• _Given data_
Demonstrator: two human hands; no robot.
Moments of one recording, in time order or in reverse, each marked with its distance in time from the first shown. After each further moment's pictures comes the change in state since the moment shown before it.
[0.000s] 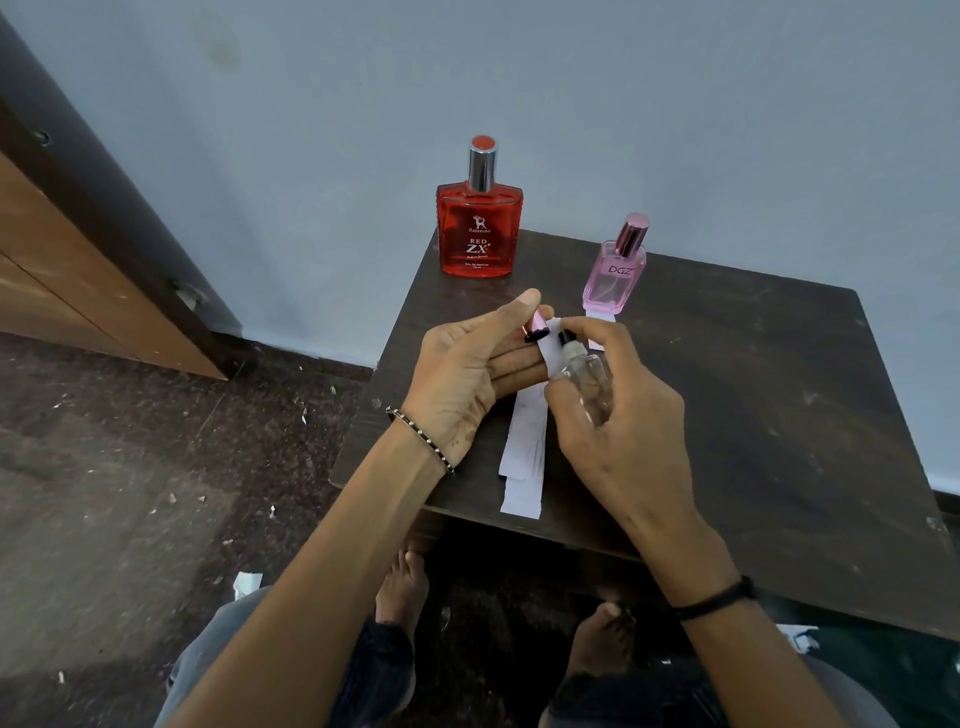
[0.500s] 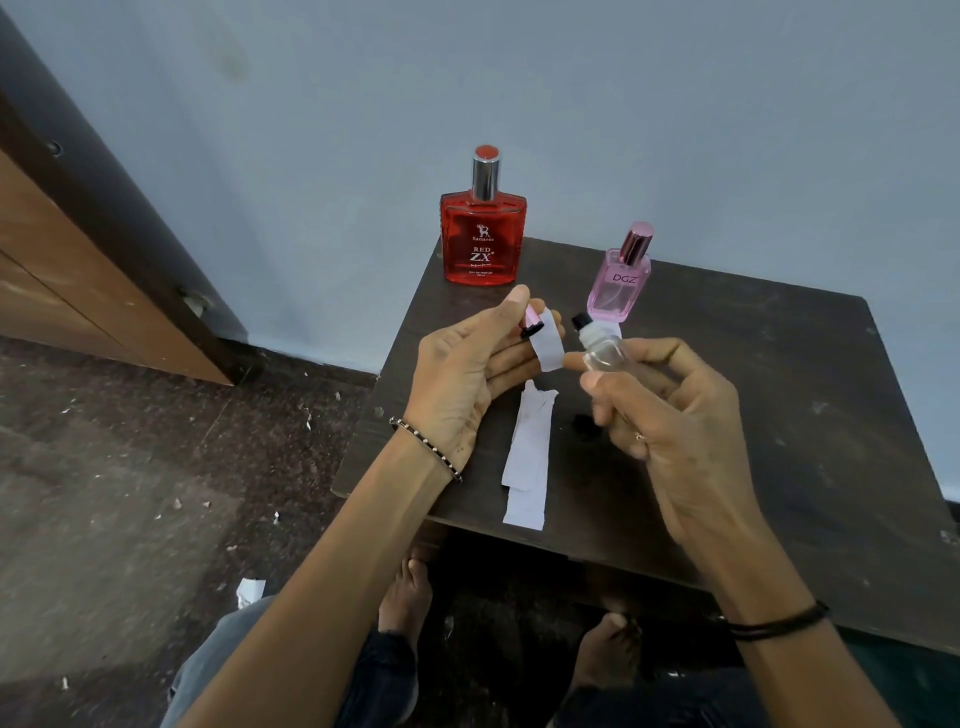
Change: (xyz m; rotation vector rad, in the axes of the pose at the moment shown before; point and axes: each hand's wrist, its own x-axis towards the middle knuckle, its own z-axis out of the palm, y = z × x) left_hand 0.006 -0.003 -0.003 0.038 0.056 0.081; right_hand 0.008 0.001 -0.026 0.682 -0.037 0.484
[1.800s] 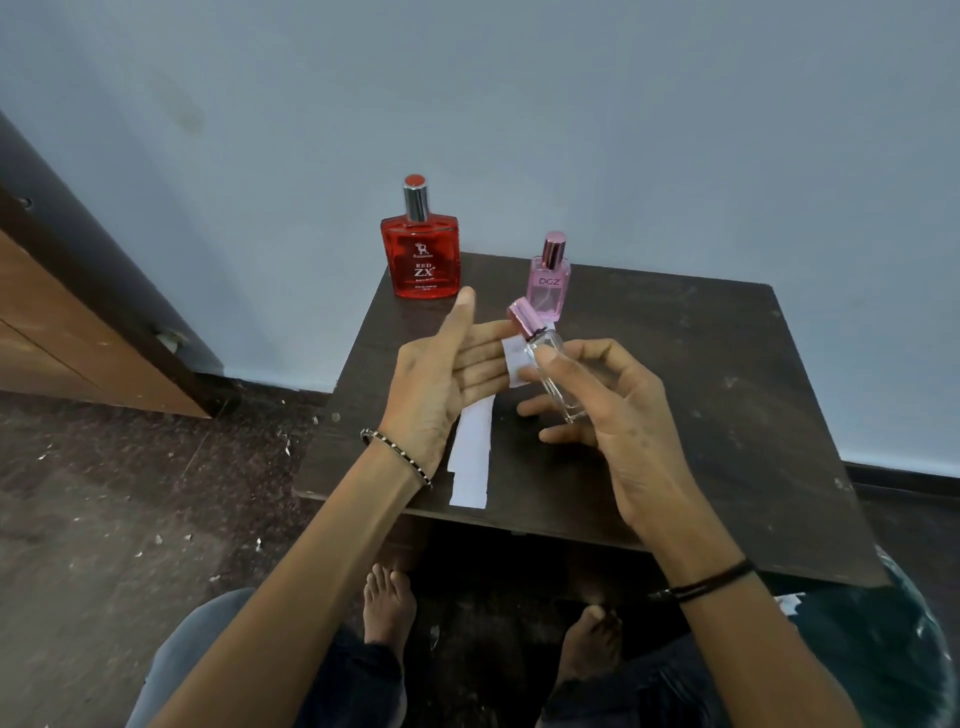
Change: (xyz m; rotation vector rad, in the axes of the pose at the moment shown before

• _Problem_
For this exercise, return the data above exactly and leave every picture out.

• _Result for this task_
Demonstrator: two human hands; no robot.
Moments of one recording, in time order or in reverse, each marked with its distance in time from the first shown. After each further moment's pictures comes the change in state since the moment shown before it.
[0.000s] 
[0.500s] 
Change: (xyz m; rotation vector rad, in the axes of the pose at the moment shown before; point and axes: each hand's wrist, its own x-axis towards the middle knuckle, its own z-axis out of the palm, y = z × x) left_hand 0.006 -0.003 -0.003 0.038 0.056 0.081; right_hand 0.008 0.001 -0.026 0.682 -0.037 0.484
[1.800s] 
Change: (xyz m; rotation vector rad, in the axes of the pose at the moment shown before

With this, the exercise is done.